Alexander Kocks will es mit der Demo probieren. „Ich habe“, sagt der alleinerziehende Vater, „einen Erziehungsauftrag. Ich will meiner Tochter zeigen, dass man sich nicht alles gefallen lassen darf.“ Er will, dass die Stadtspitze „endlich beginnt, vernünftig zu arbeiten“, dass sie kein Geld mehr „verbrennt für Tinnef“. Vor allem: „Dass sie bei sich selbst anfängt.“ Das würde er doch auch so machen, wenn er in finanzielle Schieflage geriete! „Als erstes würde ich mich fragen: Brauche ich wirklich ein Auto und reicht nicht auch Urlaub auf dem Campingplatz?“

Stadt „zieht zwölf Millionen Euro aus dem Volk“

Gut zwölf Millionen will die Stadt mit der neuen Grundsteuer B „verdienen“, Geld, findet Kocks, das „aus dem Volk rausgezogen wird“. Aber das will sich nun wehren. „Wir sind an einem Punkt, wo es reicht“, sagt Sandra Wenzel, die Kocks beim Kämpfen hilft und selbst für zwei Eigentumswohnungen bezahlt, in einer wohnt die Tochter. „Die unterschätzen uns Mülheimer. Wir haben das Recht und den Willen, etwas zu verändern.“

Ob die Stadt sich überzeugen lässt, ist indes fraglich. SPD, CDU, die Grünen, sie alle haben die Steuererhöhung abgesegnet. „Als würden die Leute immer alles schlucken“, sagt Kocks. Tun sie diesmal aber nicht. Überrascht vom wachsenden Widerstand haben die Fraktionen für den 21. Februar, eine Woche nach der Demonstration, eine Podiumsdiskussion anberaumt. Man wolle mit den Bürgern reden, allerdings nur mit 200, mehr passen nicht in den Saal. Und wenn alles nichts hilft? „Dann“, sagt Alexander Kocks, „kann ich wenigstens sagen: Ich habe es versucht.“

>> GRUNDSTEUER-GIPFEL HEUTE IN BERLIN

In Berlin treffen sich heute die Finanzminister der Länder, um über die Reform der Grundsteuer zu diskutieren. Das Bundesverfassungsgericht drängt auf ein neues Berechnungsmodell bis zum Jahresende: Die bislang zugrunde gelegten Einheitswerte stammen noch aus dem Jahr 1964 bzw. im Osten von 1935.

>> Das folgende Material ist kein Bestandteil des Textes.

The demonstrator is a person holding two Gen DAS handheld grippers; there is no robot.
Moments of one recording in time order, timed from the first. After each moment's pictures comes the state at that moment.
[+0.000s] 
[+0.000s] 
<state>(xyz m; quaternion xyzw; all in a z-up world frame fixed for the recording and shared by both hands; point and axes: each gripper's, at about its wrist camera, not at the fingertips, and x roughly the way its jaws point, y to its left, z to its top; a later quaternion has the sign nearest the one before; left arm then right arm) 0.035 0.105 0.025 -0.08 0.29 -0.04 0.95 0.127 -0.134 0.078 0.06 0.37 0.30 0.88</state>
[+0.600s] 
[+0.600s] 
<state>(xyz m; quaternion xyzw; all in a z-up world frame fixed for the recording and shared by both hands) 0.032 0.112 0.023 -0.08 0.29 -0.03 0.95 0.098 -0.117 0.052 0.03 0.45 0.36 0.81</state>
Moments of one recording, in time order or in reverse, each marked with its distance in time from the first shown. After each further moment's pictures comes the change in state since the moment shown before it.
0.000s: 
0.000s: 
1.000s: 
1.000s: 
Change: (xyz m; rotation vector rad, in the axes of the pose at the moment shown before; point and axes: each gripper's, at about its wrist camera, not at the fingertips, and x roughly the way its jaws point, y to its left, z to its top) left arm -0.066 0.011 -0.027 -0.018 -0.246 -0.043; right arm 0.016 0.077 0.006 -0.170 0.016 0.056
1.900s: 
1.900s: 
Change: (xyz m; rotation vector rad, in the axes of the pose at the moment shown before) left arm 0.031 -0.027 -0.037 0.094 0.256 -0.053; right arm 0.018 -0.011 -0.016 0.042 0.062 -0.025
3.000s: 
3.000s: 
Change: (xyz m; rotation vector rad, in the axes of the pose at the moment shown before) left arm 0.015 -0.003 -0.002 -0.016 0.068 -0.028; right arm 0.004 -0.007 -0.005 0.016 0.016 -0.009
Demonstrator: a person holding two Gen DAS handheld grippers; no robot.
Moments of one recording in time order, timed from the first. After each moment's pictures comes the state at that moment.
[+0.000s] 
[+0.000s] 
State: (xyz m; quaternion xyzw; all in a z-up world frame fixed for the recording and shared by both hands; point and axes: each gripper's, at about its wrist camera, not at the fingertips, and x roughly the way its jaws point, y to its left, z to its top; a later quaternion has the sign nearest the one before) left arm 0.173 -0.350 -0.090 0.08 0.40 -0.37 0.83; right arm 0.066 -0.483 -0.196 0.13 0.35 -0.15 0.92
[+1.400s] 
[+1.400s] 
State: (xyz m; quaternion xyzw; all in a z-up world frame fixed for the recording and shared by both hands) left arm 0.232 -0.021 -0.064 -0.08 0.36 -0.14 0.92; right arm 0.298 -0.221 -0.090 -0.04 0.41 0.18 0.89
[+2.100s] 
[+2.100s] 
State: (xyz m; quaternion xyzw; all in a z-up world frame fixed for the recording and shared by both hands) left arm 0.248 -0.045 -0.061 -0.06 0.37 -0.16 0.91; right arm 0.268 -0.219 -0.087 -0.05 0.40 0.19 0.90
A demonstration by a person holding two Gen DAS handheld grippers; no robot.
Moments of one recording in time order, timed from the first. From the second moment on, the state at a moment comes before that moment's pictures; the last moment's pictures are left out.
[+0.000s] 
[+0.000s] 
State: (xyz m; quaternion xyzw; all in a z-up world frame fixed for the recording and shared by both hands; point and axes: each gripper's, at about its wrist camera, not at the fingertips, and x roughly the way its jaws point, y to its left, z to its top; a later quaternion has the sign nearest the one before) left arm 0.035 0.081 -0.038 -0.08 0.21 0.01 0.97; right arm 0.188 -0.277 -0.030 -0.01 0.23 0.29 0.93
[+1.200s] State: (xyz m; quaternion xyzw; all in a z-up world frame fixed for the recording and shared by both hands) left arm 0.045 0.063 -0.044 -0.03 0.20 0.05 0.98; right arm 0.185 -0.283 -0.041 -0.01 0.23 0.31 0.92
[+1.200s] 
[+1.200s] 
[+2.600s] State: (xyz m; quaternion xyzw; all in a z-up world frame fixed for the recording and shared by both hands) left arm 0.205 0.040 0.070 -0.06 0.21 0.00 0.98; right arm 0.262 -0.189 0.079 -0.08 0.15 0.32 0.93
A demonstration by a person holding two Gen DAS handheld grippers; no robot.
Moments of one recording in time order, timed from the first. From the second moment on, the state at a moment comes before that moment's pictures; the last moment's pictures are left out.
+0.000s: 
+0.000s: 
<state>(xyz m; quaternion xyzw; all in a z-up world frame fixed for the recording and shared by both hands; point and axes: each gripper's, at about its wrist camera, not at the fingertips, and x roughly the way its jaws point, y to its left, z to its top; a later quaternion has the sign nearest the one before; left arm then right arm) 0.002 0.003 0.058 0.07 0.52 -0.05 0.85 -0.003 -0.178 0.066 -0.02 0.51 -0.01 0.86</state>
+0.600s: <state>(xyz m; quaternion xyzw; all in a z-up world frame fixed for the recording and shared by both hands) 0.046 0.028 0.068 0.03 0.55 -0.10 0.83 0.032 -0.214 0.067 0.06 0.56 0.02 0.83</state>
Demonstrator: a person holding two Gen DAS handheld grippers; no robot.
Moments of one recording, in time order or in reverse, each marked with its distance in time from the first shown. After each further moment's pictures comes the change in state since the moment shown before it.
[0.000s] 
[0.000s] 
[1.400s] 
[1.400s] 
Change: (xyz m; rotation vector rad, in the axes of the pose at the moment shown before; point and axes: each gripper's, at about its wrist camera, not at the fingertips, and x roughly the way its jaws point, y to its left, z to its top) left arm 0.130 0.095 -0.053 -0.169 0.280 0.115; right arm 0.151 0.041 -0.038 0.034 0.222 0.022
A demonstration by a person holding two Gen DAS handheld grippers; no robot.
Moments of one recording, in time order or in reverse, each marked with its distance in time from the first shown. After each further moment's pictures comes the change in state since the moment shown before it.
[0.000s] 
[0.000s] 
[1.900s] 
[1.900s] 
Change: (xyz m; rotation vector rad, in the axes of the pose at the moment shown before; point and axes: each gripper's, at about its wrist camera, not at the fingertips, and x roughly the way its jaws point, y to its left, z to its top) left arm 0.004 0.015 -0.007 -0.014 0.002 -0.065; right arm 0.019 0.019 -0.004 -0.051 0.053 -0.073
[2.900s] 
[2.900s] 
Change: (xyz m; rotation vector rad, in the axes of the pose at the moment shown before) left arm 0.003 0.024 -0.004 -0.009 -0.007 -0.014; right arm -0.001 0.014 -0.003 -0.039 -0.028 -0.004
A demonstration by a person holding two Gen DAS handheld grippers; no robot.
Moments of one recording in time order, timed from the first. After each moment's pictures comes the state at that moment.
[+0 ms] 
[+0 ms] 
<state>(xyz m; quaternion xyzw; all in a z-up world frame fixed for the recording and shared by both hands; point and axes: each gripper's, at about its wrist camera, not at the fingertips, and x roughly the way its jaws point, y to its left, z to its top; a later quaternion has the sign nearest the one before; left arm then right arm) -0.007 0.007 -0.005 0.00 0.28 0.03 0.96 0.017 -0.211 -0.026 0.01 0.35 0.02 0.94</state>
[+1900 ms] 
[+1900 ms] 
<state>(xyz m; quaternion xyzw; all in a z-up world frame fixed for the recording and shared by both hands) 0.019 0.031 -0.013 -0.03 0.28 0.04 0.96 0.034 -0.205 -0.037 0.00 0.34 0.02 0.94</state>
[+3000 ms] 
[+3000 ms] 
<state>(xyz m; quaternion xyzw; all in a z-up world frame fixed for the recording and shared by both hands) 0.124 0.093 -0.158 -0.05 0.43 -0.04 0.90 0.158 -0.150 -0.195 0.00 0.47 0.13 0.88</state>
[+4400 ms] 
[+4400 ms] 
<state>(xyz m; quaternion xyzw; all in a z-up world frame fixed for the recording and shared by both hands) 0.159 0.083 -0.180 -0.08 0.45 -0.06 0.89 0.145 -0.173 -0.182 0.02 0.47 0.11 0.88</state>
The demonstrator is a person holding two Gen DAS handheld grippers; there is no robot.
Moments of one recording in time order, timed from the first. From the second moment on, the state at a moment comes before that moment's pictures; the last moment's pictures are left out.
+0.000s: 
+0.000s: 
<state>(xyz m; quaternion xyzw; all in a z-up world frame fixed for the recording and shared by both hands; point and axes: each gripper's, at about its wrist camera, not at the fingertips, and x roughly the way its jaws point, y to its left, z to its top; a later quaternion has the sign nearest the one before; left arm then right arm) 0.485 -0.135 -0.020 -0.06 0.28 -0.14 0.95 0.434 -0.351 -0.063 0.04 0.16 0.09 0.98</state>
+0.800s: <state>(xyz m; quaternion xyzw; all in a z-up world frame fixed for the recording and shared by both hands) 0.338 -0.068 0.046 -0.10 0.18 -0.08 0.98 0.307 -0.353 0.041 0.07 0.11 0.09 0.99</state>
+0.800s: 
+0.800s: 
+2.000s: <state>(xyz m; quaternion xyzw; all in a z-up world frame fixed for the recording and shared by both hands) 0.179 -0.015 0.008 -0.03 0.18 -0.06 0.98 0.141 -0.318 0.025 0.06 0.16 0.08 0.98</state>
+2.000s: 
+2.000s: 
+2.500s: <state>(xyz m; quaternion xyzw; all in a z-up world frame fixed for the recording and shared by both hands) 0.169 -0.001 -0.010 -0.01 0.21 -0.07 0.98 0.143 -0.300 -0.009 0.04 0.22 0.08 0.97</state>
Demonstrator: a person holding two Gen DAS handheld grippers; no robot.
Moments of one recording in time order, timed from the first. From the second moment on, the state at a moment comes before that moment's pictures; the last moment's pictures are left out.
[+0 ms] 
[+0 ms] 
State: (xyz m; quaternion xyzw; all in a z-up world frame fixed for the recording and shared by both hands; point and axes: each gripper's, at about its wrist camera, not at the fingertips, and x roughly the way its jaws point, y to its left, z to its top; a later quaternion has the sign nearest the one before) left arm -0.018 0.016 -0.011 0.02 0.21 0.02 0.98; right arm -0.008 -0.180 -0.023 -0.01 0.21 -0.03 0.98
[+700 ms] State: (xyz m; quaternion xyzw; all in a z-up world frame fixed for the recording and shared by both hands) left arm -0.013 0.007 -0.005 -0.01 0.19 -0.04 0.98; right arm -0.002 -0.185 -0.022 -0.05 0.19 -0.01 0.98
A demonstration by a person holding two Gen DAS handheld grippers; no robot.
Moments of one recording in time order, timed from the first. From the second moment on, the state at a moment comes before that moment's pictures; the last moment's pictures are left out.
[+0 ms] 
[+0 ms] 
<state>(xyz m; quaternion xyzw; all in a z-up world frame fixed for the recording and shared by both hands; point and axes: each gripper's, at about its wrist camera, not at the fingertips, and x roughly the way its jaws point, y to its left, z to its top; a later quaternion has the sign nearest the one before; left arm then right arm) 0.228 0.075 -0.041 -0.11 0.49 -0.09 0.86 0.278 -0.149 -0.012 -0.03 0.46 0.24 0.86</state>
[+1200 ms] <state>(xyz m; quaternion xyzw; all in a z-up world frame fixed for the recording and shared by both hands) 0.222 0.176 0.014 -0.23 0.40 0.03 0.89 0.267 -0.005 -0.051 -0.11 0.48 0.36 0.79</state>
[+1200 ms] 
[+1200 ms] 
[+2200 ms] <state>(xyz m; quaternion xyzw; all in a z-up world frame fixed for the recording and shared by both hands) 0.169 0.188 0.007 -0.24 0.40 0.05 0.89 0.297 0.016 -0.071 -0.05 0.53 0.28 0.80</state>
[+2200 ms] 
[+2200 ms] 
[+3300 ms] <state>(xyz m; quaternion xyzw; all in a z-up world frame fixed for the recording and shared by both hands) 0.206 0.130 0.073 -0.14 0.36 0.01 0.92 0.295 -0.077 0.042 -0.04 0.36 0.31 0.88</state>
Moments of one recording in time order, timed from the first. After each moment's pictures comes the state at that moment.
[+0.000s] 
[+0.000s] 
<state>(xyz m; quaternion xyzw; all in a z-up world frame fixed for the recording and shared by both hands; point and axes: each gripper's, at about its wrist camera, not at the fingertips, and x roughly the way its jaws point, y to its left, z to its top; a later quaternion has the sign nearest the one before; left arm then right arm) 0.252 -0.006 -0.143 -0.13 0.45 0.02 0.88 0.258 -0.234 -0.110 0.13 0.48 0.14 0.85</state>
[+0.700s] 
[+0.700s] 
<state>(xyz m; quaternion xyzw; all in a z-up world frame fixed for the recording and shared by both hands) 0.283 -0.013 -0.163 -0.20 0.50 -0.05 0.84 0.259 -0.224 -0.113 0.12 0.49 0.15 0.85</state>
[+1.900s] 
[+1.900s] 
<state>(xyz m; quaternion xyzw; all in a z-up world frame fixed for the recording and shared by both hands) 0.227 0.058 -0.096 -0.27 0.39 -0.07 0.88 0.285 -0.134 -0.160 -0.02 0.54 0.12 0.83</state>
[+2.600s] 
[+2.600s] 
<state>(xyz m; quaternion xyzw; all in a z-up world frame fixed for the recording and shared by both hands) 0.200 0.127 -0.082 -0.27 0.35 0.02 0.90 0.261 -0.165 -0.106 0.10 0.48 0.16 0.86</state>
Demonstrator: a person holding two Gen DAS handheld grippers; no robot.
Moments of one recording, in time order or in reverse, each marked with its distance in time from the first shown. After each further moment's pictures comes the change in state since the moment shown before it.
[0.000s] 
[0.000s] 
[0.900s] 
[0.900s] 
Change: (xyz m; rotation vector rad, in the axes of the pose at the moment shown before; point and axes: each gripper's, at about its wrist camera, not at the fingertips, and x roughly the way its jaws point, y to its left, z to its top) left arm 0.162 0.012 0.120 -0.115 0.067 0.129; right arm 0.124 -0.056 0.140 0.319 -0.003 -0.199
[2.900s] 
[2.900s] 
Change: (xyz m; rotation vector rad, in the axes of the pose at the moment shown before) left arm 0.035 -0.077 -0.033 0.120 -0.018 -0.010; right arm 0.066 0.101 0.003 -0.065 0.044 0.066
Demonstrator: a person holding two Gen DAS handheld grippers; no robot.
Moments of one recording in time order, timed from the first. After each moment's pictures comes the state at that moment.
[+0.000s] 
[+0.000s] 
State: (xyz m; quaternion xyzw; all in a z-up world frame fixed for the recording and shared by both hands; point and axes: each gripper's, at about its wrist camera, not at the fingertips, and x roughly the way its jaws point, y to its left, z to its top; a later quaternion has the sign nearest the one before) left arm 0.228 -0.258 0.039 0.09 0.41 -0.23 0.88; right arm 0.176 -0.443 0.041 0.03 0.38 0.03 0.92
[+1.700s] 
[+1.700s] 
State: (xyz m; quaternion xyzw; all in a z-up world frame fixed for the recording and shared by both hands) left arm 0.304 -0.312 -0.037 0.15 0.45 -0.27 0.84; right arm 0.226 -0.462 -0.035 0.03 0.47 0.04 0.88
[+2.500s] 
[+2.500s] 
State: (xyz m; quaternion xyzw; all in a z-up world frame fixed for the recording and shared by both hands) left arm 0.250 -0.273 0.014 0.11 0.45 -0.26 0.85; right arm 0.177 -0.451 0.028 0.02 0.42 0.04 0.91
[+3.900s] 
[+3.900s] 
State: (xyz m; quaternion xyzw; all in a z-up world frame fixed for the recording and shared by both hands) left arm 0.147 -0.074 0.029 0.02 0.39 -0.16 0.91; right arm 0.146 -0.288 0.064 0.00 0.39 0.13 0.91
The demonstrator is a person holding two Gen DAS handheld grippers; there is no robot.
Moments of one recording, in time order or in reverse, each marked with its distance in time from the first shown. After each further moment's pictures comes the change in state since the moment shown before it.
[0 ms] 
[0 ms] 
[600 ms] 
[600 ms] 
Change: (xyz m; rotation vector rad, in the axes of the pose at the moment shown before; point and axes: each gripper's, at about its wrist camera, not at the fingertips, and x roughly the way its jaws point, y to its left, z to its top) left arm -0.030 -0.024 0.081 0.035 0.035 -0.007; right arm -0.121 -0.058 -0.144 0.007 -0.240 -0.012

Allerdings sind die Lösungsansätze strittig: Bundesfinanzminister Olaf Scholz (SPD) will die Steuer am Wert eines Gebäudes orientieren. Das ist der CDU zu kompliziert: Es seien Tausende Finanzbeamte nötig, um die 35 Millionen Liegenschaften in Deutschland zu erfassen.